ARCHER Phase 2 User Meeting
Posted: 16 Jul 2014 | 18:47
Like most major HPC services, ARCHER will undergo a hardware upgrade during its operation to ensure the available computational resources are still sufficient for UK computational simulation requirements throughout the duration of the service. For the previous UK national service, HECToR, there were 2 major upgrades, taking the system from 11,328 cores (and a peak performance of 59 TFlop/s) when it first started, to 90,112 cores (and a peak performance of over 800 TFlop/s) for the last few years of the service.
As ARCHER has a slightly shorter duration than HECToR (ARCHER has a planned lifetime of 5 years) there will be only one upgrade to the service, probably undertaken at some point in 2015. EPSRC has allocated up to £12m for the upgrade, but the exact nature of what the upgrade hardware will be has not been decided, hence this user meeting, and a user questionnaire circulated to all ARCHER users.
Possible upgrade paths
At the meeting Cray, the hardware providers of the current ARCHER system, outlined four possible upgrade paths:
1. Upgrade by simply adding more nodes of the current ARCHER system (ARCHER is composed of nodes with 2 x 12-core Intel Xeon "Ivy Bridge" processors and 64 or 128 GB of memory per node). It should be possible to increase the computational through-put of ARCHER by approximately 50% with this option, and this upgrade could be provided as early as the first part of 2015.
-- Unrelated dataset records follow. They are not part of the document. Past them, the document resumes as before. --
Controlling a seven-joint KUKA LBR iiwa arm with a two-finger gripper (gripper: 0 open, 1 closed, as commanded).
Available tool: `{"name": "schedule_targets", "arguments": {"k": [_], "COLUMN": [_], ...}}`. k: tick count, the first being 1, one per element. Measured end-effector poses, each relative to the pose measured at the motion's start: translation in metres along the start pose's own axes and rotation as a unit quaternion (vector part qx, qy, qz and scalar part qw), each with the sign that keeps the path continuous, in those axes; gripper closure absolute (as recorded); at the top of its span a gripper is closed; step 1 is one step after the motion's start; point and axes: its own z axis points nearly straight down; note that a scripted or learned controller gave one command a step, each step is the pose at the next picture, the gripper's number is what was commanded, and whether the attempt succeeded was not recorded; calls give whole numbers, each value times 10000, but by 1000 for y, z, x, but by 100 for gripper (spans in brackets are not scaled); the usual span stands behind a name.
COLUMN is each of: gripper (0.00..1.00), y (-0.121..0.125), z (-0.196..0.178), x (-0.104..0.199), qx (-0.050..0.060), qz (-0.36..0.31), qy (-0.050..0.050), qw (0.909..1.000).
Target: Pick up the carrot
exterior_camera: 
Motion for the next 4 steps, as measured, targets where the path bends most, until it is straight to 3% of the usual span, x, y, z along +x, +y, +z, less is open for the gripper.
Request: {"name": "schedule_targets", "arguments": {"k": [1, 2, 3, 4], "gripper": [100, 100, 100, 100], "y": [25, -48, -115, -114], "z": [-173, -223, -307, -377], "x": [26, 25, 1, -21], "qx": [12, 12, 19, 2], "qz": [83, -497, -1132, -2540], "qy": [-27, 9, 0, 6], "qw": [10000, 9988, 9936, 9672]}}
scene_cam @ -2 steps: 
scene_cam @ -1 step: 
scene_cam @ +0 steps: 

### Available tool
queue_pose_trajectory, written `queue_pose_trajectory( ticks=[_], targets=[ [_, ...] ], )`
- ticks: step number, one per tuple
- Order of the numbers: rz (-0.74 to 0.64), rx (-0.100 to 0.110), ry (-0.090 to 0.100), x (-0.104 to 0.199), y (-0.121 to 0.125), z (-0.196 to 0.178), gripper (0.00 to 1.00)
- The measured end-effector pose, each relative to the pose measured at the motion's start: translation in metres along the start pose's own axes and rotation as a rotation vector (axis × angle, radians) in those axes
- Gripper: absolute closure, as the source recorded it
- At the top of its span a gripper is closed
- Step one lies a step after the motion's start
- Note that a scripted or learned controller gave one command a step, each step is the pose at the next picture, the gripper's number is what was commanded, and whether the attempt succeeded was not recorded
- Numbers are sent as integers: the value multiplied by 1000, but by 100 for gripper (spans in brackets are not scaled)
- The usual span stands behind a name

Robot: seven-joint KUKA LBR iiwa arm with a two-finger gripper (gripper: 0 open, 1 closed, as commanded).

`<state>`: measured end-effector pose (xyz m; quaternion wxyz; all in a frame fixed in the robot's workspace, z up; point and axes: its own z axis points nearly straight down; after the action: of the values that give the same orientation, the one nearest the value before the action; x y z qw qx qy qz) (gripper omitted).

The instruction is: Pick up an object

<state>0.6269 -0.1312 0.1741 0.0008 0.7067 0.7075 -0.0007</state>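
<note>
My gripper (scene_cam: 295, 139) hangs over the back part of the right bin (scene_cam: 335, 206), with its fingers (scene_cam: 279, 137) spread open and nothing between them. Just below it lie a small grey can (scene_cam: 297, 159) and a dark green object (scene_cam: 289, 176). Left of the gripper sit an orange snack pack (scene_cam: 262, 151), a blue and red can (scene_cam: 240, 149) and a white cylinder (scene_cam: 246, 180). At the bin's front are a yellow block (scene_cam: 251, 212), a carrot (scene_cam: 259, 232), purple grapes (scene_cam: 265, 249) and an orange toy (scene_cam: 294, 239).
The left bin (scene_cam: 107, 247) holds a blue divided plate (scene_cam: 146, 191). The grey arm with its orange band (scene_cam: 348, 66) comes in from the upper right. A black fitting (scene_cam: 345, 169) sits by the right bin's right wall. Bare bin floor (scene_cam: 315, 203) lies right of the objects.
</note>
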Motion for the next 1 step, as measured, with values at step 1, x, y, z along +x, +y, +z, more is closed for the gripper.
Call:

2. Upgrade mainly with the current ARCHER hardware, but also purchase some nodes with accelerators in them. If the upgrade was to happen in the first part of 2015 the available accelerators would be NVidia K40 GPUs (each accelerator node would have 1 x 10 core Intel processor and 1 x Nvidia K40 GPU).
3. Upgrade by adding nodes with the new Intel processor (Haswell) rather than the current processors ARCHER has. Intel's Haswell processor has faster memory than the current processors we are using (DDR4/2166 MHz), and double the L1 and L2 cache bandwidth compared to the current processors. It also has slightly improved floating point performance. Because of these hardware improvements it should be possible to increase the computational capacity of ARCHER by around 60%+ using these types of nodes (as opposed to simply upgrading with nodes using the existing processors). However there is some complexity to using these processors as to get best performance applications have to be specifically compiled for those processors and then those executables will not run on the existing processor. This would mean users would have to re-compile their codes for the different parts of ARCHER and potentially select which types of nodes they would like to run on.
4. Delay the upgrade until 2016 to enable upgrading with next-generation accelerators. This would potentially allow upgrading with even newer Intel processors, or the next generation of accelerators (GPUs or Intel Xeon Phis), but would mean the service was only upgraded for a shorter period of time (upgrading at the beginning of 2016 would only give 18 months of use before ARCHER officially finishes).
The meeting attendees then went on to discuss, in groups, some potential scenarios based on these options. The scenarios were:
1. Based around upgrade option 1, upgrade simply with Ivy Bridge nodes, but retain £1m of the upgrade money to do something else with.
2. Based around upgrade option 2, upgrade primarily with Ivy Bridge nodes but also with a significant portion of NVidia K40 GPU-based nodes.
3. Based around upgrade option 3, upgrade with Haswell processors (the next-generation Intel processors) rather than Ivy Bridge.
4. Based around upgrade option 4, upgrade with some Ivy Bridge nodes now but keep a significant portion of money for a later upgrade with next-generation technology (what this would be wasn't specified).
In the group discussions, scenarios 1 and 4 came out as being very similar, with the £1m left in scenario 1 being used to buy an interesting accelerator (or other technology) system to go alongside, but run as a separate service to, ARCHER. You'd have access to the data on ARCHER's main file systems and RDF, but it would be separate to the main machine. Scenario 4 was generally discussed as similar to that, but with a bigger portion of the money spent on the accelerator system and spent later, thereby getting access to newer technology.